Selon Stuart Armstrong, ce n’est qu’une question de temps avant que les pdg soient remplacés par des ordinateurs capables de prendre des décisions stratégiques. Si son assertion étonne à première vue, les arguments du chercheur du Future of Humanity Institute, de l’Université Oxford, ne manquent pas d’être convaincants.
Dans Smarter Than Us: The Rise of Machine Intelligence, un petit livre qui explore les risques de l’intelligence artificielle, il fait plusieurs constats. D’abord, il y la multiplication exponentielle des données dont on doit tenir compte avant de prendre une décision. Dans un premier temps, l’intelligence artificielle ne manquera pas de soutenir les dirigeants dans l'analyse de ces données, en bonifiant les logiciels d’aide à la décision dont les pdg sont déjà dépendants.
Selon Stuart Armstrong, toutefois, viendra un temps où la complexité des données à analyser sera telle qu’un pdg pourra difficilement les comprendre. Si des pdg très intelligents peuvent les comprendre, le temps qu’il leur faudra pour assimiler les enjeux sera tel qu’ils constitueront un obstacle à la performance de l’entreprise. Déjà, les sociétés de transactions à haute fréquence (HFT) ont confié le volant à leurs algorithmes, qui sont responsables des décisions d’achat et de vente qui représentent la majorité des transactions réalisés sur les marchés boursiers américains.

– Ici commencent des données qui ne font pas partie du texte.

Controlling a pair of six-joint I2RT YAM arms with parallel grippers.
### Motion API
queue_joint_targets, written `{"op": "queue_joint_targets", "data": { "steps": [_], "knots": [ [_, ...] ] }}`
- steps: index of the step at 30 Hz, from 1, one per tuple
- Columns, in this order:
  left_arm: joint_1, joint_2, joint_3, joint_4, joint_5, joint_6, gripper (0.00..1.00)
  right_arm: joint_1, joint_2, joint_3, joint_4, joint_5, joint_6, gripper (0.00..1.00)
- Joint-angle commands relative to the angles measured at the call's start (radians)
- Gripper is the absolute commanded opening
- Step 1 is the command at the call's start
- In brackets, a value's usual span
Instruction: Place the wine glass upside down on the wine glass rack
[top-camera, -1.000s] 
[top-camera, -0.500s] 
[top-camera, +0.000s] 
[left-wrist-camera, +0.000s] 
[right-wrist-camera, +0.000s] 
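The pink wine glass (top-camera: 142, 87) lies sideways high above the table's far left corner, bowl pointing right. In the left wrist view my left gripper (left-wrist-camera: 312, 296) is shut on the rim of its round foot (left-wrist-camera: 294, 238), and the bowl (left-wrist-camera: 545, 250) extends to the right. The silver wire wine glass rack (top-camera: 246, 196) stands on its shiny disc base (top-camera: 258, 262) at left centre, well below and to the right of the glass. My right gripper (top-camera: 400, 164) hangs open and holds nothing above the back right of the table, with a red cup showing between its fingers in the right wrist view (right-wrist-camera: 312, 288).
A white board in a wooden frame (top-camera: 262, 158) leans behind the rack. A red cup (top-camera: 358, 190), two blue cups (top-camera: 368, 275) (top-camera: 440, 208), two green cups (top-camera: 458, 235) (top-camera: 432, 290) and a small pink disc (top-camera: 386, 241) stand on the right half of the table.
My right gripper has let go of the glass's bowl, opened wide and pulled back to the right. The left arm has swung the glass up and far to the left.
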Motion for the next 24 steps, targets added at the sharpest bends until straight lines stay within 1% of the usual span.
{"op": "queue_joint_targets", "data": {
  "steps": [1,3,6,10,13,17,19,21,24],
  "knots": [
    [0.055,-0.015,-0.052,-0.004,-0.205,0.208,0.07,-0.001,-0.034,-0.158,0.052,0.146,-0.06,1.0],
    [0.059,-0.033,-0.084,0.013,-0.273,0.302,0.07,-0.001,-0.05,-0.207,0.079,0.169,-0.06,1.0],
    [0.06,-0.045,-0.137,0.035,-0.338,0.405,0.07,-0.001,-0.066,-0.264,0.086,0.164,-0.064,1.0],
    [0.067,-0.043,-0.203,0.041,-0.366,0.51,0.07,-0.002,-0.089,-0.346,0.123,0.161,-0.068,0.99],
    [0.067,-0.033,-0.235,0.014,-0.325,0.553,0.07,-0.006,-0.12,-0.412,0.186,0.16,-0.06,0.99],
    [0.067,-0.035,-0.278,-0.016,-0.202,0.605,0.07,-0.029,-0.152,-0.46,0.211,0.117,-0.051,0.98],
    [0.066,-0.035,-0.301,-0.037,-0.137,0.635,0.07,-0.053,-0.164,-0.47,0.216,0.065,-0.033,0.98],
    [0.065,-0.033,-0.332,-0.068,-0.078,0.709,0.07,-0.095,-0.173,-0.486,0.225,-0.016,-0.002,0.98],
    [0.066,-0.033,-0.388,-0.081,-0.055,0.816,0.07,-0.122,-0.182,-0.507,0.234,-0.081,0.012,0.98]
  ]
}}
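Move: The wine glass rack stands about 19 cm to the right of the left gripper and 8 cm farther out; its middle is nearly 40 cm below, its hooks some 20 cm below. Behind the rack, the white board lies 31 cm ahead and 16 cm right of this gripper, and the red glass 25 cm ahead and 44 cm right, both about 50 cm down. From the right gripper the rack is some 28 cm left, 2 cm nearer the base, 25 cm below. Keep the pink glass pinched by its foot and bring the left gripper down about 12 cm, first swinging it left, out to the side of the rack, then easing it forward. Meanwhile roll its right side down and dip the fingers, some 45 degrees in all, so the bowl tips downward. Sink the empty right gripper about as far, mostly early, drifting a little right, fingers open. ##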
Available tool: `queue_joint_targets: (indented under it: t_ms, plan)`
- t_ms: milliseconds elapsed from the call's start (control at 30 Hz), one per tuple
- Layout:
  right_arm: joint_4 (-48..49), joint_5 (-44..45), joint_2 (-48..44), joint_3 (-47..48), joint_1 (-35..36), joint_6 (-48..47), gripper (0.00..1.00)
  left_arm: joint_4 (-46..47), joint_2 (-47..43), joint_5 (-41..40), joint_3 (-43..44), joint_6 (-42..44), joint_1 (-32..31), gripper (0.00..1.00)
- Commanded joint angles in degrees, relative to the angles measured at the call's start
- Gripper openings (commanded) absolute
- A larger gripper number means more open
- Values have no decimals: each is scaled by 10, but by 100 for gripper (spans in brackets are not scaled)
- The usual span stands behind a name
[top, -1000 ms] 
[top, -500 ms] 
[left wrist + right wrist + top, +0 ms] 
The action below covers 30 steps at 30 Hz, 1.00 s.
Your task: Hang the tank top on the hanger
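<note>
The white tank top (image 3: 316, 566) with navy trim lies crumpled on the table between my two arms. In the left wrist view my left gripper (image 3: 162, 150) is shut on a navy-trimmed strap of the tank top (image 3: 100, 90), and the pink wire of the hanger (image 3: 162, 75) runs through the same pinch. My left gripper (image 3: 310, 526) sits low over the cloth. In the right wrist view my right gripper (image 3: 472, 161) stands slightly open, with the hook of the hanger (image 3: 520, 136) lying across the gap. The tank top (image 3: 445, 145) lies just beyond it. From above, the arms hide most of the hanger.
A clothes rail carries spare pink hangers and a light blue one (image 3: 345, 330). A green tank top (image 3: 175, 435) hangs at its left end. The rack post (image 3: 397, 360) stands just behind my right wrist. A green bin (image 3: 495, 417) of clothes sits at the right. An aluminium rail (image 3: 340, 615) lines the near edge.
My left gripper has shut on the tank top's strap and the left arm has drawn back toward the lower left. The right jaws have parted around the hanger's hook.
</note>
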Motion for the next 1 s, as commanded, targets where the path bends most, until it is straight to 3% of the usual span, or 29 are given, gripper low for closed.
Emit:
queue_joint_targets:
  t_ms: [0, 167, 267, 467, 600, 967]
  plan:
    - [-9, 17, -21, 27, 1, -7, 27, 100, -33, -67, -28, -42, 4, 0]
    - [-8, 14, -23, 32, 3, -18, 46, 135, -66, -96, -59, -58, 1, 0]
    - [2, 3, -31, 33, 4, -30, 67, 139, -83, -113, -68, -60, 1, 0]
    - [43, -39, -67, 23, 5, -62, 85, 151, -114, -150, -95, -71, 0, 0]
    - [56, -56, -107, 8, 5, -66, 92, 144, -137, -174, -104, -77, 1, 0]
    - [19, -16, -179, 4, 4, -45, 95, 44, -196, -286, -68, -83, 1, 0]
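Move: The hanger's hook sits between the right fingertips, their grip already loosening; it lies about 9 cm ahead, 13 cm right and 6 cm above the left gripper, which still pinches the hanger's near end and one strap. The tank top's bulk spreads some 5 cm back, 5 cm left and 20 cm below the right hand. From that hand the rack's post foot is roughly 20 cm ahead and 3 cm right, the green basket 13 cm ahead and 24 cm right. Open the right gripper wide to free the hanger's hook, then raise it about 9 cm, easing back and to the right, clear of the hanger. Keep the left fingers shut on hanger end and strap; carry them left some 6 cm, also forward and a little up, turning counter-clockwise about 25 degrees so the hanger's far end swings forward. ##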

Par conséquent, les entreprises qui donneront le volant à un robot plutôt qu’à un pdg en chair et en os devraient mieux performer, accélérant ainsi l’adoption des pdg artificiels. Pour suivre la tendance, les conseils d’administration n’auront pas besoin de renvoyer leur pdg, mais tout au plus de le convaincre d’avoir une confiance plus ou moins aveugle dans la technologie.
Dans les faits, selon Armstrong, même si on ne lui donne pas le volant, un ordinateur plus intelligent que l’homme pourrait aisément manipuler un pdg afin qu’il applique ses décisions, puisqu’il serait amené à le percevoir comme un obstacle à l’atteinte des objectifs de l’organisation.
Si Stuart Armstrong ne doute pas que les machines feront des pdg performants, son livre met en lumière les risques de donner le pouvoir aux machines. Dans les faits, inculquer une éthique à des machines pourrait être un plus grand défi que de concevoir des machines capables d’écrire des discours touchants ou de formuler des hypothèses scientifiques.
Dans les faits, le deuxième cas ne relève pas de la science-fiction. En 2009, un robot baptisé ADAM a fait une découverte en génétique, après avoir formulé une vingtaine d’hypothèses et procédé à des expériences pour vérifier la validité de chacune d’entre elles.
Selon Stuart Armstrong, aucune des solutions pour s’assurer de la bonne conduite des robots mise de l’avant par des chercheurs en intelligence artificielle n’est satisfaisante. Selon lui, les philosophes eux-mêmes ne s’étant jamais entendus sur ce que sont les valeurs humaines et l’éthique, il sera difficile de programmer un ensemble de règles définissant l’application de ces notions.
Si de nombreux dirigeants humains ont déjà des comportements peu éthiques, les dommages qu’ils peuvent causer sont limités. Ce ne serait toutefois pas le cas d’un robot capable d’analyser en une seconde une masse d’information qu’un humain ne pourrait pas assimiler en un an.
Si vous pensez que les enjeux traités ici relèvent d’un futur lointain, détrompez-vous. Selon le directeur de l'ingénierie de Google, Ray Kurzweil, l’intelligence des robots dépassera celle des humains dès 2029.
Bref, si l’action de Google continue à aussi bien performer, je ne pourrai m’empêcher de me demander si c’est bel et bien Larry Page qui est aux commandes du géant techno.